Massive shortage of housing for low income groups
Through all of the pressures created by a largely unfettered and increasingly private housing system, it is widely acknowledged that we have a massive shortage of housing for lower income people. The numbers here are large – some suggest that across Australia upwards of 300,000 housing units for low income rental and 200,000 for affordable home ownership are needed. There is currently no convincing level of response to this need.
Public housing still survives but in decreasing amounts and without much support. The ageing of the remaining public housing stock means lower standards in the absence of proper maintenance. Better quality public housing is being transferred to non-profit social housing providers. Poorer quality public housing is often turned over through privatisation for private redevelopment albeit with attention to maintaining some level of affordable housing in the process.

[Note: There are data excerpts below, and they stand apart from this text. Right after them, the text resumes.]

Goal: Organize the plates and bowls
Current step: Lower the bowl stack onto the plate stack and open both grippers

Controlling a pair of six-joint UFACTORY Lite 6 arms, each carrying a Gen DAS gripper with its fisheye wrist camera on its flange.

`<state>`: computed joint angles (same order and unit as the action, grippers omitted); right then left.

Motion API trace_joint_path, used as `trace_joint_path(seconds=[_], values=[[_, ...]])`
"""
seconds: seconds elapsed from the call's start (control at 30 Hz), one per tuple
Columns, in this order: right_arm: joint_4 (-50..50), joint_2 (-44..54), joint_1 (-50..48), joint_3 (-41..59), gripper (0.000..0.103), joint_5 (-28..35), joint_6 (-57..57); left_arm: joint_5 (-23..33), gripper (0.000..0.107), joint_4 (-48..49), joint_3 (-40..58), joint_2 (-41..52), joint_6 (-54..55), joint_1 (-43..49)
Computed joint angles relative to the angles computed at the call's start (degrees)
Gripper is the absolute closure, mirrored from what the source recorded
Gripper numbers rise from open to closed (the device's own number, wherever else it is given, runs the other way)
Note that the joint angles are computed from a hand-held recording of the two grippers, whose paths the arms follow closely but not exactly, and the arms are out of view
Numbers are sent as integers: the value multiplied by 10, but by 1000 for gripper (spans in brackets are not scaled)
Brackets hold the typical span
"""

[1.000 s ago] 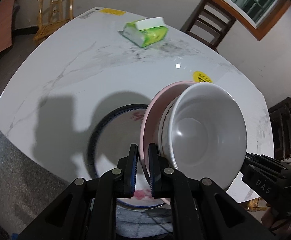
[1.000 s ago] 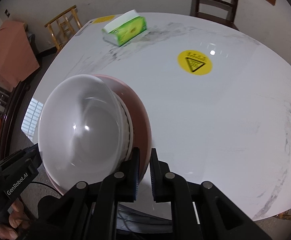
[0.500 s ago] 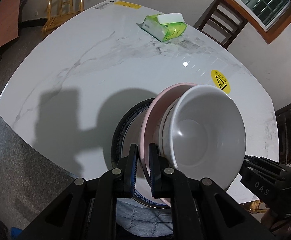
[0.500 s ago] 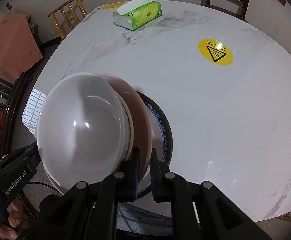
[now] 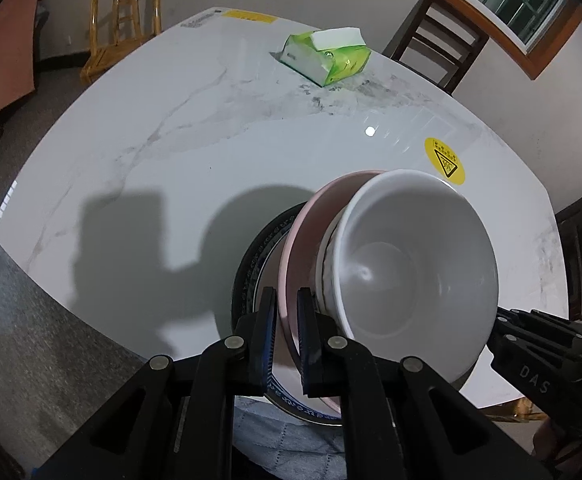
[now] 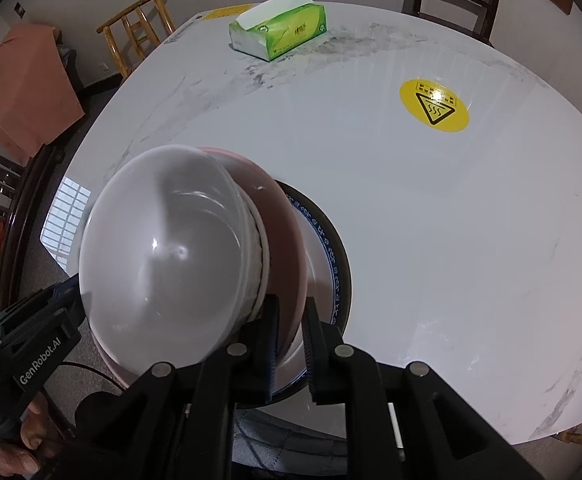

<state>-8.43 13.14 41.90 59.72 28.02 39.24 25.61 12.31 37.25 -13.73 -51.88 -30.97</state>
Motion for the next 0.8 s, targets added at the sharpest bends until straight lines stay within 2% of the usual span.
trace_joint_path(seconds=[0.1,0.2,0.27,0.33,0.43,0.5,0.57,0.63,0.7,0.8], values=[[-6,-2,0,-3,89,-8,-2,10,98,72,4,0,-66,-17],[-28,-1,3,-2,87,-8,15,13,97,90,4,2,-83,-18],[-59,-2,7,-3,82,-5,39,11,93,91,3,2,-85,-15],[-98,-2,13,-3,71,3,77,19,89,114,-1,-2,-107,-19],[-104,-12,5,-12,60,-3,84,36,81,159,-8,-17,-152,-29],[-107,-28,-1,-25,57,-8,86,48,71,185,-14,-31,-177,-36],[-105,-54,-9,-46,50,-20,88,63,64,205,-20,-45,-197,-43],[-99,-76,-16,-64,37,-34,83,75,59,227,-30,-64,-219,-54],[-114,-107,-19,-92,33,-49,104,89,53,240,-41,-88,-237,-67],[-176,-150,-9,-134,31,-69,175,129,49,270,-57,-125,-286,-107]])
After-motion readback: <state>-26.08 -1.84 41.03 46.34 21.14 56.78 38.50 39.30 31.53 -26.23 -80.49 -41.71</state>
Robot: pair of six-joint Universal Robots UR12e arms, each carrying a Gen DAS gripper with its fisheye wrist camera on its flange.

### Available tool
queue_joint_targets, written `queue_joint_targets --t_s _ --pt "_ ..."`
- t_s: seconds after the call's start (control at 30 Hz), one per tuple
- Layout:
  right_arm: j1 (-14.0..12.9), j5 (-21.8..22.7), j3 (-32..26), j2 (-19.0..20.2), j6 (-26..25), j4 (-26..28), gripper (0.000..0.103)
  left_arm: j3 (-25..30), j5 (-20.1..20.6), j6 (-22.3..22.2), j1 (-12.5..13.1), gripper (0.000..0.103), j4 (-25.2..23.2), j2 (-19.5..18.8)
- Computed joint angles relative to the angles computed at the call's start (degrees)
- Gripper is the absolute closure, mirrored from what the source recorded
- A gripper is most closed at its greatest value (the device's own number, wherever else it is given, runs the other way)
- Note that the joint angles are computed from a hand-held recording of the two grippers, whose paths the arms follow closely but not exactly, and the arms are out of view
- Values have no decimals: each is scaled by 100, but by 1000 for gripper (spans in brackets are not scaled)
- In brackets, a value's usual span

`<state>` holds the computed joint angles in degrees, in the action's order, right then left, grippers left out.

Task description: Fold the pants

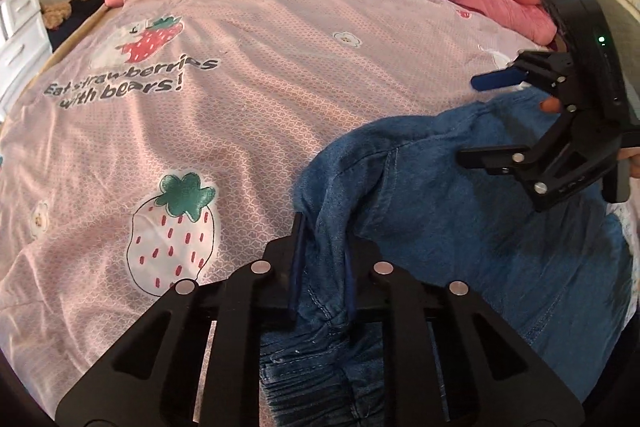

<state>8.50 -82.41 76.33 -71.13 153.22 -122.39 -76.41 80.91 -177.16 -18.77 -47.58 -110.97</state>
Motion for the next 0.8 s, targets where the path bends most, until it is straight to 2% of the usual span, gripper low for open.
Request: queue_joint_targets --t_s 0.03,0.1,0.17,0.27,0.53,0.8 --pt "-9 102 -46 30 13 95 45 -5 -61 -24 18 95 6 0" --pt "-21 337 -95 51 -64 311 72 -14 -130 -55 35 96 30 5" --pt "2 451 -21 -7 -165 263 88 -37 -173 -73 45 96 90 21" --pt "4 521 147 -150 -123 20 96 -103 -244 -104 62 98 252 78" --pt "-129 999 711 -686 253 -577 97 -363 -385 55 44 98 714 339" --pt "-129 1155 1283 -1272 445 -957 97 -820 -617 41 50 98 1193 741"
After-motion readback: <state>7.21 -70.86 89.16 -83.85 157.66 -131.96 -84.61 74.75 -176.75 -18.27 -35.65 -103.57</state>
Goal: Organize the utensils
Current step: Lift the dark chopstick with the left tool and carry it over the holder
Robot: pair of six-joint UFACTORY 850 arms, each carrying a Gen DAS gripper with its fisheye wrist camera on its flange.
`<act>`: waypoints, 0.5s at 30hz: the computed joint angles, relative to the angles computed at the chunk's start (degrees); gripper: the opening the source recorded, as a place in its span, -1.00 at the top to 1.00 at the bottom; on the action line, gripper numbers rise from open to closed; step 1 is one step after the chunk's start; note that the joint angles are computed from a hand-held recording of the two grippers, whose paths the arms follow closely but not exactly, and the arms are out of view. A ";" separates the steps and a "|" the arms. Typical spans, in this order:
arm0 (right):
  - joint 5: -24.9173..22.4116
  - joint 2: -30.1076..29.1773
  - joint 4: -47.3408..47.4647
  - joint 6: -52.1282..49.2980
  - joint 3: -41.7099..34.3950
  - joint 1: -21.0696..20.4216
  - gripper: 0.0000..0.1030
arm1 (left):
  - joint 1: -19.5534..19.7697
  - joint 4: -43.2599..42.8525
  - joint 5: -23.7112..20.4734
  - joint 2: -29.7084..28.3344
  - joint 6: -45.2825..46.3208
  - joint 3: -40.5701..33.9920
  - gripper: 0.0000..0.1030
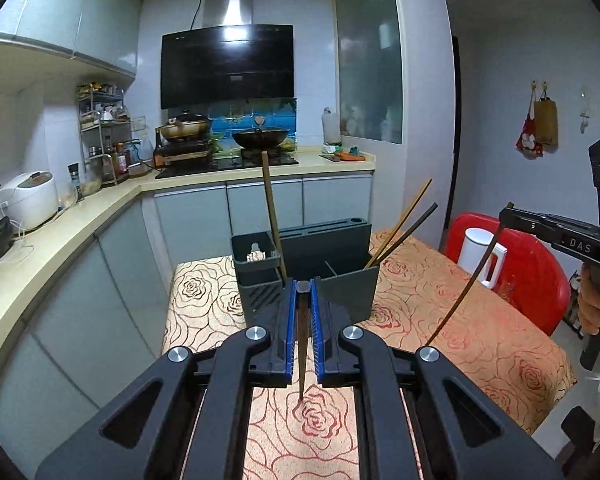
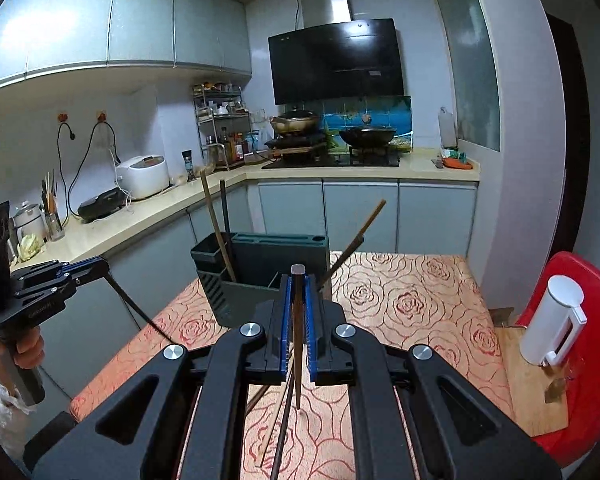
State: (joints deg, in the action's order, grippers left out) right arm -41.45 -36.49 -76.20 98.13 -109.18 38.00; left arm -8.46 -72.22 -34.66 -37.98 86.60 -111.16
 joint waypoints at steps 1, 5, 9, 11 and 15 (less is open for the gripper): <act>0.12 -0.10 0.13 -0.31 -0.40 -0.10 0.86 | 0.01 0.84 -0.81 -0.59 -1.18 -1.41 0.87; -0.41 -0.72 0.53 -2.48 -2.78 -0.41 0.86 | 0.04 2.97 -3.38 -2.37 -4.59 -5.78 0.87; 0.10 -1.20 0.85 -4.03 -5.29 -1.09 0.86 | -0.14 5.52 -6.25 -5.04 -8.73 -12.36 0.87; 0.35 -1.80 1.33 -5.34 -7.23 -1.45 0.86 | -0.34 7.01 -7.53 -6.61 -10.95 -16.08 0.87; 0.14 -4.17 3.21 -9.95 -12.80 -2.01 0.86 | -1.19 10.95 -9.17 -10.66 -16.15 -25.04 0.87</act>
State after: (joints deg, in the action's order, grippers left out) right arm -41.32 -40.66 -72.99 88.17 -121.98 35.99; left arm -9.65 -61.28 -43.83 -48.64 70.45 -136.20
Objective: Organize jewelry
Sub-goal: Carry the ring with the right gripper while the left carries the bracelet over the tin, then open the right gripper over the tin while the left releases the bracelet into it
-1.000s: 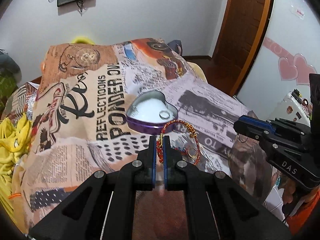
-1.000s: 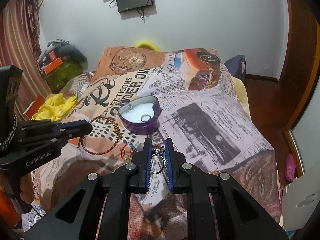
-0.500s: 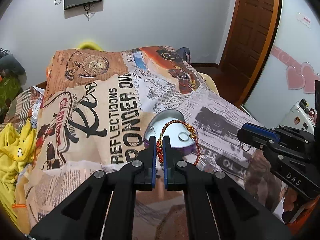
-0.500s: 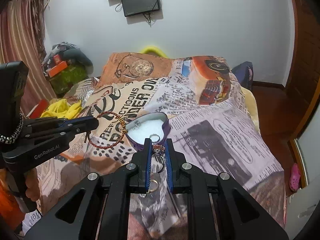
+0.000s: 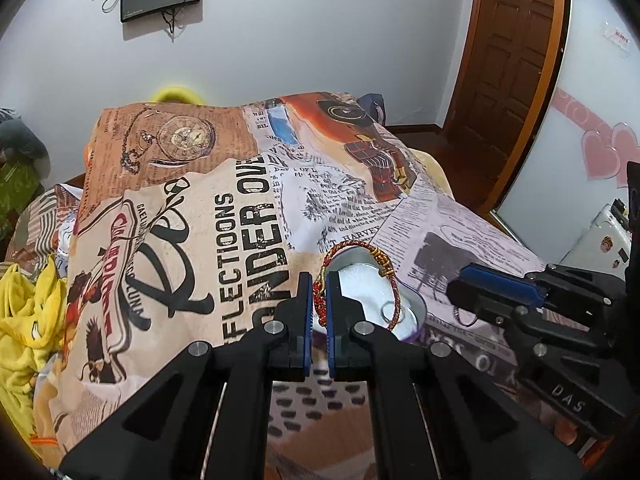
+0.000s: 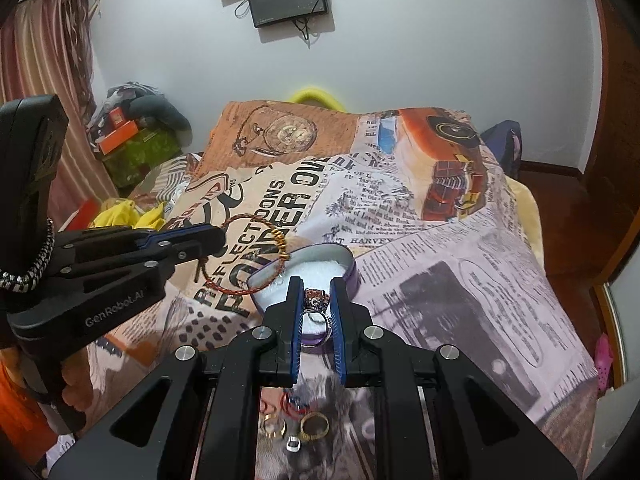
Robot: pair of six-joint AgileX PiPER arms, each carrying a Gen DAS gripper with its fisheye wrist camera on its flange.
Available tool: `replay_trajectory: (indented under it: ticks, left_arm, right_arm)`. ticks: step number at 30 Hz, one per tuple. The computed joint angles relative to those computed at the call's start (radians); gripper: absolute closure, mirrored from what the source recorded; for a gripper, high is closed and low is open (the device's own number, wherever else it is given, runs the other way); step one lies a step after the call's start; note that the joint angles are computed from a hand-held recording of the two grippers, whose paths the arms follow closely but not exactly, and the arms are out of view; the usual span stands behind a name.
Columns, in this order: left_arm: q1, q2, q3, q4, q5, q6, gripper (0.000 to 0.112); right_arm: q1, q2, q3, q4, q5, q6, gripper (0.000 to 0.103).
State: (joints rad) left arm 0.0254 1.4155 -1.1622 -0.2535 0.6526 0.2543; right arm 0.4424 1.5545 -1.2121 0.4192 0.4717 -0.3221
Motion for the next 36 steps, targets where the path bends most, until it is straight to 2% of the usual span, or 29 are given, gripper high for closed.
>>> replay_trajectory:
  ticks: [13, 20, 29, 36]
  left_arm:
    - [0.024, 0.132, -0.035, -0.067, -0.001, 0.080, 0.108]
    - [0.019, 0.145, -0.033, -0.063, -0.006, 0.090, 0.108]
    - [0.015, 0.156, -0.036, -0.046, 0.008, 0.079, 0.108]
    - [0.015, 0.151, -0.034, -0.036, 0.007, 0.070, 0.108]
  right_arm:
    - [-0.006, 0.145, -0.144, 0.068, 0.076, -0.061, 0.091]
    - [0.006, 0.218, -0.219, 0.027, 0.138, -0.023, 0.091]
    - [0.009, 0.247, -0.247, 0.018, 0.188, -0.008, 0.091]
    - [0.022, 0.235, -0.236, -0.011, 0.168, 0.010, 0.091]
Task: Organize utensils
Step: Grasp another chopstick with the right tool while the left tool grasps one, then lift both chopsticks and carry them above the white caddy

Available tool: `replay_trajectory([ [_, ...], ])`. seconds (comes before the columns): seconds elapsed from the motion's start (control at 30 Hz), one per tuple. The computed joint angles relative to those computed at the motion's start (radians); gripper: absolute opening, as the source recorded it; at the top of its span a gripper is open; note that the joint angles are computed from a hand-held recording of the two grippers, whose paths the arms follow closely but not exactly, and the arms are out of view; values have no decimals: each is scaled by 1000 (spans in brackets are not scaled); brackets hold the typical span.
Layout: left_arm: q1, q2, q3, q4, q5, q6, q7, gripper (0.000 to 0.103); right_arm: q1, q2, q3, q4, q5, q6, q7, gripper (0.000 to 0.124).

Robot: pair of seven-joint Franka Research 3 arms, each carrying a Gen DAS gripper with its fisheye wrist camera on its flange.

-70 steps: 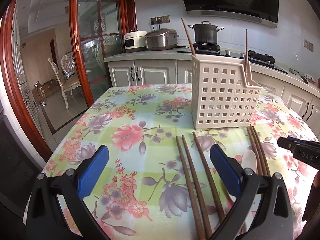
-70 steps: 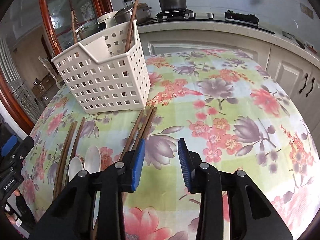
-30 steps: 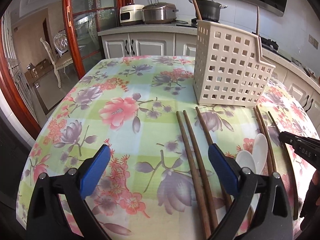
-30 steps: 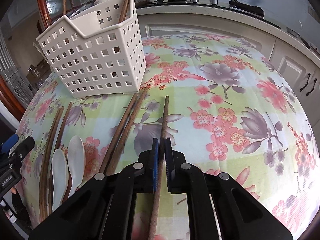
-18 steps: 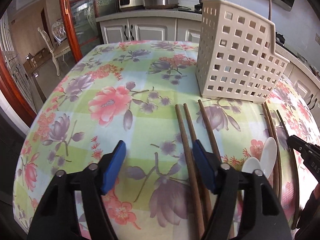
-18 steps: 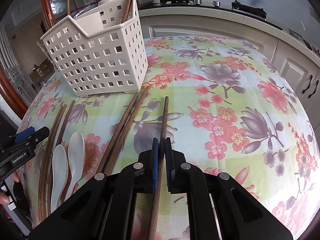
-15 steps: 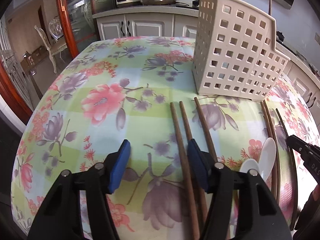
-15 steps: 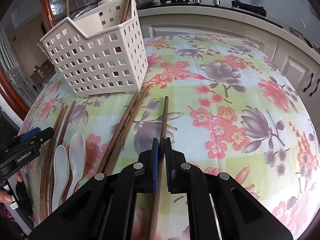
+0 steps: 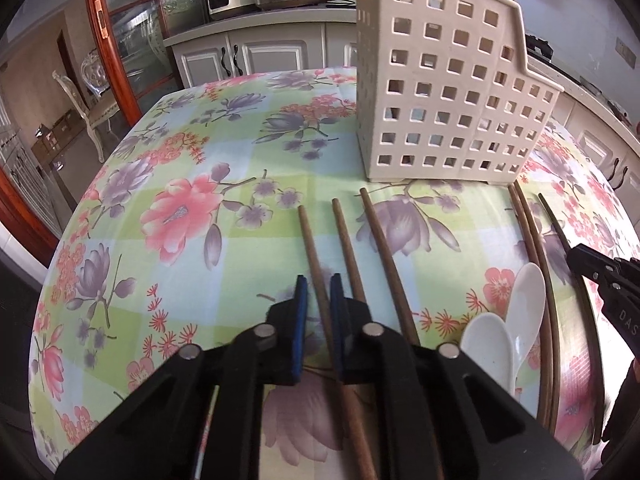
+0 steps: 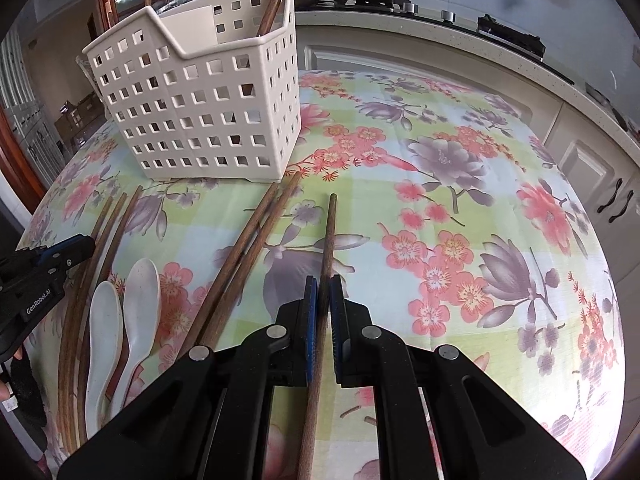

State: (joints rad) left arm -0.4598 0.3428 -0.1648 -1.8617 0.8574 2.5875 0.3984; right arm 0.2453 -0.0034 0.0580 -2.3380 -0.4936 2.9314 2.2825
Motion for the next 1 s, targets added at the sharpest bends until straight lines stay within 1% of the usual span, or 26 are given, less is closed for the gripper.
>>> replay_trajectory([
  [0.07,0,-2,3,-5,7,12,-11,7,-2,-2,-1,-5,-7,9,7,7],
  [0.13,2,-9,9,-19,18,36,-40,6,-5,-5,-3,-18,21,36,-5,7],
  [0.27,2,-26,14,-40,44,57,-80,6,-20,-22,0,-32,-19,72,33,7],
  [0.37,3,-52,15,-61,82,74,-116,6,-44,-45,12,-46,-82,112,86,7],
  [0.47,1,-98,18,-94,155,92,-185,6,-84,-68,41,-54,-146,145,142,7],
  [0.57,8,-145,8,-124,236,101,-260,6,-152,-100,93,-62,-254,177,242,7],
  [0.63,16,-174,-4,-142,287,104,-307,6,-219,-126,146,-63,-357,196,336,7],
  [0.7,27,-201,-19,-156,329,104,-344,6,-266,-152,184,-70,-406,218,379,7],
  [0.83,44,-249,-50,-177,403,92,-411,6,-379,-202,283,-86,-452,259,433,7],
  [1.0,69,-308,-82,-207,465,89,-477,6,-490,-272,379,-114,-437,307,436,7],
])
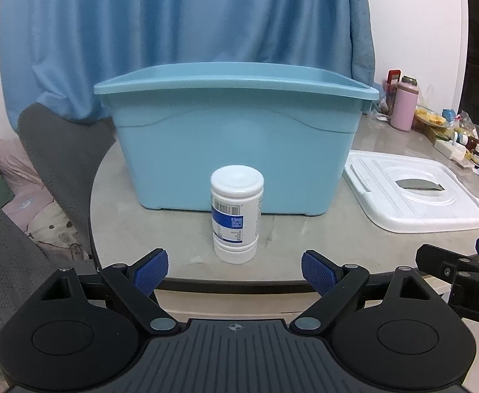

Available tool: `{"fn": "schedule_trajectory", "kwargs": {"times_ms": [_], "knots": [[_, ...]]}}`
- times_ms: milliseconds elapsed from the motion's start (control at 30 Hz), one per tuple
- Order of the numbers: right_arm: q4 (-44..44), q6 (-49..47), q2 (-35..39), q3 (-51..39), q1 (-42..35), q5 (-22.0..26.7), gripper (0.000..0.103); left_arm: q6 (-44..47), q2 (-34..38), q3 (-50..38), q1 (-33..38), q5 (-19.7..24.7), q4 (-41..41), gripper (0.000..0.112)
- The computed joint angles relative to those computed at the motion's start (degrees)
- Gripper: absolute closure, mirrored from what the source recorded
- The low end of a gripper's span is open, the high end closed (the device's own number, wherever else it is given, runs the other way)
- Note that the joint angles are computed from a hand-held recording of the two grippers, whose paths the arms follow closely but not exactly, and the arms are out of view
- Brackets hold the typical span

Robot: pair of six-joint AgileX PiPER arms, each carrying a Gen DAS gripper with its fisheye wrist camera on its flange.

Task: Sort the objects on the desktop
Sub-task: 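Withdraw both tools and move the left tool toward the remaining white pill bottle, then grasp the remaining white pill bottle with the left tool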

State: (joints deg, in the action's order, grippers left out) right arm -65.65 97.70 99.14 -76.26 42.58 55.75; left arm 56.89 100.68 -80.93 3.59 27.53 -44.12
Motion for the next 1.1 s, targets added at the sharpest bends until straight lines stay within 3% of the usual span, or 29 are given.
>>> {"fn": "schedule_trajectory", "kwargs": {"times_ms": [433,967,1000,1033,1067,1100], "knots": [[0.83,-1.64,0.87,-0.69,-2.82,-2.03,0.013,-7.14,5.41,-6.27,-2.51,-0.38,5.75,0.022],[4.96,-8.88,4.27,-5.21,-9.55,-6.73,0.013,-22.57,18.51,-23.67,-6.57,2.65,19.12,0.025],[5.26,-9.35,4.51,-5.56,-9.89,-6.96,0.013,-23.40,19.38,-24.88,-6.78,2.79,19.90,0.026],[5.58,-9.81,4.74,-5.93,-10.20,-7.16,0.013,-23.55,20.01,-25.73,-6.88,2.76,19.99,0.049],[5.90,-10.27,4.96,-6.30,-10.50,-7.35,0.013,-24.07,20.58,-26.68,-7.02,2.91,20.61,0.065],[6.24,-10.69,5.18,-6.68,-10.77,-7.53,0.013,-24.73,21.10,-27.68,-7.07,3.34,21.16,0.064]]}}
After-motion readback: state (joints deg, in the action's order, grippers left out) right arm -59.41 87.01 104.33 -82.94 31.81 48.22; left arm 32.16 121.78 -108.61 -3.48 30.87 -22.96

Non-profit social and community housing entities are growing in influence across the country and are seen by many as the great hope. Nevertheless, while their activities are important, they are not providing the levels of new low-income rental housing required.
The supply of affordable homes for ownership is of concern to policy makers and politicians but the main responses continue to centre on schemes relying on conventional approaches – witness the Morrison Government’s new policy on mortgage insurance concessions for those with low deposits seeking loans from private banks. Taxation changes are often put forward to help with access including removing stamp duties on house purchase. There is not much effort on direct public mechanisms to augment housing supply for affordable home ownership.
Need to change direction for equitable housing policies
What to do? It is pretty clear that continuing to do what we do now needs to change and fairly dramatically. It is one of the tragedies of this era that the longer we leave changing tack, the more difficult the problems become. This is especially so in the area of housing policy because of the long lead times and inherently incremental nature of change in the housing system. Establishing flows of finance and institutions for new housing supply are difficult enough. Restoring better balance between public and private interests, and direct supply and indirect demand management in national housing policy would take even greater effort.
Neoliberal free market and communitarian precepts continue to crowd out the social democratic case for direct public activity and institution building in this as in other areas of Australian public policy. This is not to say that communitarian principles are incompatible with social democratic ones, just that not much effort is being made to bring the ambition of the latter to bear on the social and community housing mission.
Beyond these problems, the questions of how resolution of housing needs links to urban and environmental policy are also large. New housing supply at the scale required will mean continuing growth in both established and new urban areas with all the consequences for urban planning, infrastructure, and the proper integration of employment, transport and services while respecting environmental limits.
The dilemmas are great while the case for changes in the direction of housing policy can’t be avoided for much longer.